Изменить размер шрифта - +
Кто не согласен? Поднять руки, — никто не поднял, и Паша испытал нехорошее злорадство, он просчитал заранее, что за своего приятеля никто не заступиться, потому что не бывает у богатых приятелей, а есть партнеры.

Нехотя поднимает два пальчика чопорный Бартоломеев, единственный сын владельца Дома мод, в котором в умопомрачительно дорогие платья одевалась вся городская элита. На нем костюм из черного шелка и ручной работы безразмерный галстук с золотым шитьем.

— Утюгов жмот, — говорит он. — Занял у меня сотню зеленых и не отдает. Проиграл, говорит. Врет, сивка-бурка!

И полилась симфония. Всех как прорвало, лишь бы дали своего попинать.

— Утюгов скунс! Он него воняет!

— Это от волос!

— А ты его нюхала? Если да, то в каком месте?

Народ расшевелился. Раздался первый хохот. Утюгов сдергивает наушники и бормочет, дегенеративно не выговаривая слова:

— Вы чего, а?

Он не больной. Это у него манера такая, говорить половину слов. Он и пишет так же. Говорят, в министерстве образования готовится проект о том, чтобы писать слова так, как они слышатся. Например: лоп, парахот. Во. Это вот для таких Утюговых. Да и в министерстве, по ходу, такой же Утюгов сидит. И брат его-Эргерон!

Султанов утихомиривает публику, которая поначалу никак не хочет стихать, потом, как ни в чем не бывало, диктует:

— Какой должна быть современная книга? Она должна быть толстой, не менее четырех сотен страниц. За свои деньги читатель хочет иметь толстую книжку. Она должна быть красивой, с цветной обложкой, на которой должен быть нарисован крепкий мужик в форме и женщина желательно безо всякого обмундирования. Что касается содержания, то оно особого значения не имеет.

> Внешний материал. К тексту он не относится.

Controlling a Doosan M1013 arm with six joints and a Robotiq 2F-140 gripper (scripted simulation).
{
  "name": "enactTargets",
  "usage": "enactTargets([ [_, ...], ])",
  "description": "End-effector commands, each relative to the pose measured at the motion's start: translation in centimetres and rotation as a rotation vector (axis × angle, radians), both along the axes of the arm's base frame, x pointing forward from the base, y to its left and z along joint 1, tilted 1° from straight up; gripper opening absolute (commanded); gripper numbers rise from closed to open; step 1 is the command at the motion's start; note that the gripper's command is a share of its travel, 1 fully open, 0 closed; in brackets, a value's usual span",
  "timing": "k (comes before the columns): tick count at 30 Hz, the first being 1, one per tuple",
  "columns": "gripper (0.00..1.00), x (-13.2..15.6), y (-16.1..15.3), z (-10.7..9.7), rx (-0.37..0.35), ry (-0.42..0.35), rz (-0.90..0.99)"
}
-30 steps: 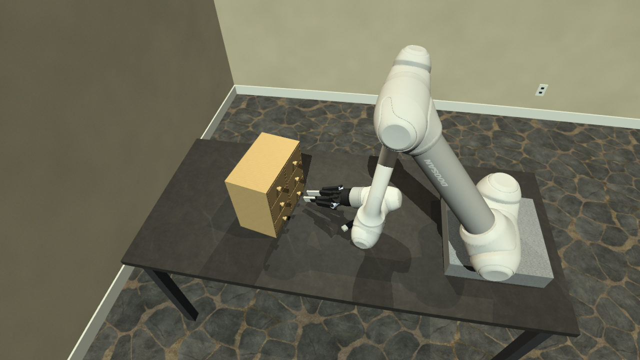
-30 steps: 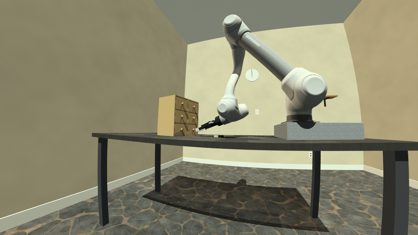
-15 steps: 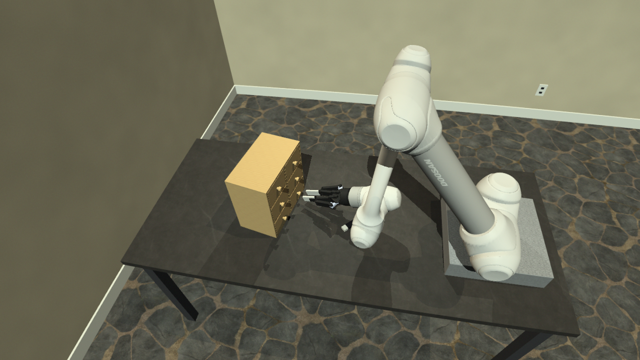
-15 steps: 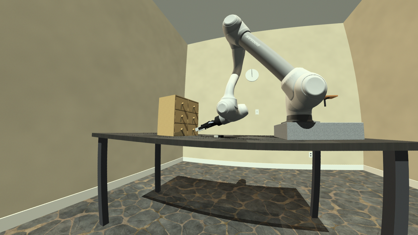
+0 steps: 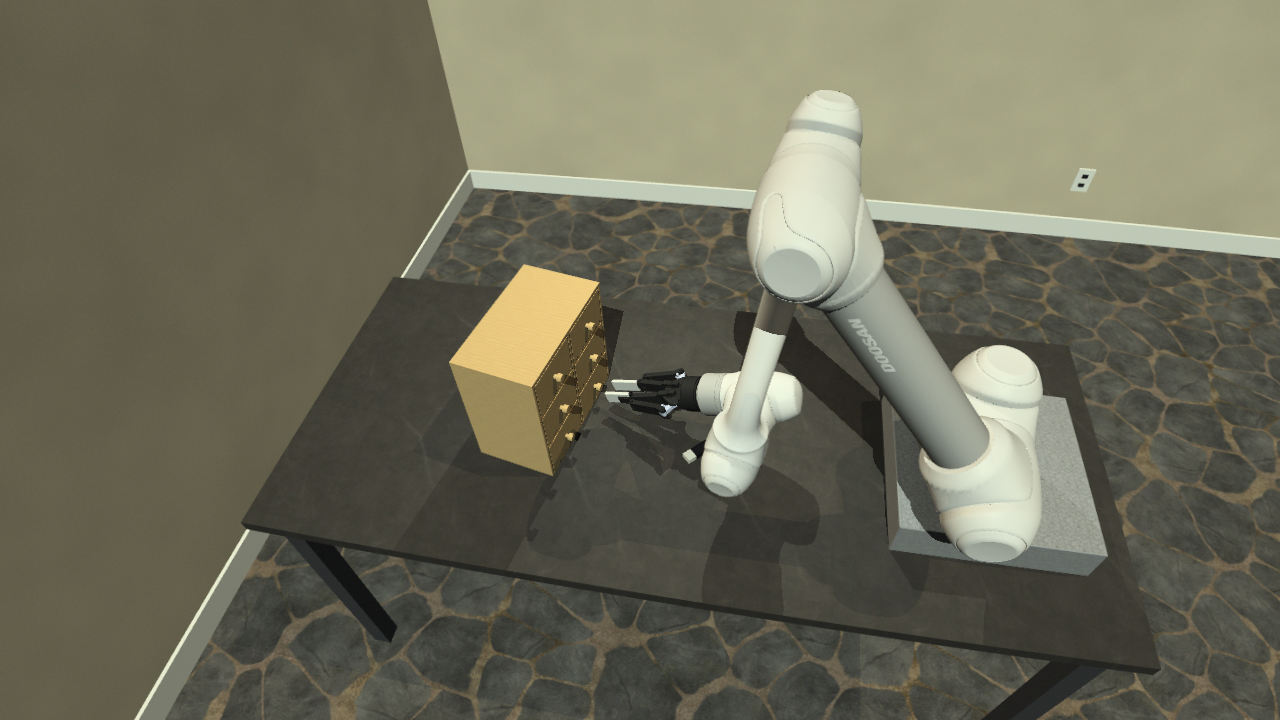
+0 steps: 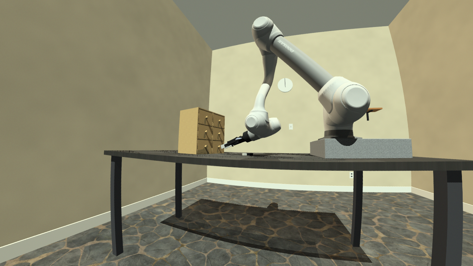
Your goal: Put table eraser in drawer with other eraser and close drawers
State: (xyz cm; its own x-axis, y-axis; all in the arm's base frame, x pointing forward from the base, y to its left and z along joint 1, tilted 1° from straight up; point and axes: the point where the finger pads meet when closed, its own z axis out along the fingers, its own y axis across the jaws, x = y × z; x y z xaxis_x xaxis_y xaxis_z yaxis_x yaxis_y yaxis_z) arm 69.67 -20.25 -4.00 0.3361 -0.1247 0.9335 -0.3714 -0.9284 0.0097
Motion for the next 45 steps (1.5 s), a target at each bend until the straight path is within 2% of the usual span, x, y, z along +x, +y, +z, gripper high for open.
enactTargets([
  [1, 0.2, 0.3, -0.2, 0.1, 0.002, -0.003, 0.001],
  [13, 0.2, 0.6, -0.3, 0.1, 0.002, -0.003, 0.001],
  [28, 0.2, 2.9, -1.2, 0.1, 0.002, -0.003, 0.001],
  [45, 0.2, 3.5, -1.4, 0.1, 0.002, -0.003, 0.001],
])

— А вы про книжки, — бормочет Утюгов, напяливает наушники обратно, а Султанов продолжает:

— Ну что ж вернемся к нашему барану. Кто желает высказаться?

Далее беседу повело совершенно не в ту сторону, куда он предполагал ее повести. Султанов хотел спросить:

— Что вы думаете об Утюгове как о мужчине, способном на самостоятельные поступки?

Но едва он успел произнести "Что вы думаете об Утюгове, как о мужчине", как встала Синькина и сказала:

— Как мужчина он так себе.

Паша так и обмер. Синькина на вид совсем девочка. Невинные анютины глазки, вздернутый носик. А оказывается, ни фига не девочка, и отнюдь не невинная.

— А мне понравилось, — возражает Селиверстова, богатырь-девка, настоящий баскетболист, ну и вкусы у этого Утюгова. Быстрец бы сказал: "Большой разброс".

— А нет у него никакого вкуса, — неожиданно для себя говорит Султанов.

— Это вы о чем? — удивляется Синькина.

— Сейчас препод скажет, что нам рано думать о сексе, — поддерживает ее баскетболистка.

Подростки выжидательно уставились на него.

— Он скажет, что секс это грязное занятие! — выпалил Сверчков.

Когда все захлопали, Султанова и понесло. Ни секундой раньше, ни секундой позже. А когда его несло, он всегда говорил о Ниле.

— Если кто-то из вас думает, что я сейчас начну ругать секс, не дождетесь! — начал он. — Открою вам одну тайну, о которой вам никто кроме меня не скажет. Секс-это неплохо.

Чего это я, недоуменно подумал он. Его сентенция фурора не произвела. В классе даже сохранился посторонний шум. Ну же я вам!

— Секс начинается с желания, что дальше?

— А дальше ничего особенного! — выкрикнул Сверчков и был наказан учебником по лбу от Прянишниковой.

— За что? — уже на тон ниже проговорил он, потирая ушибленный лоб.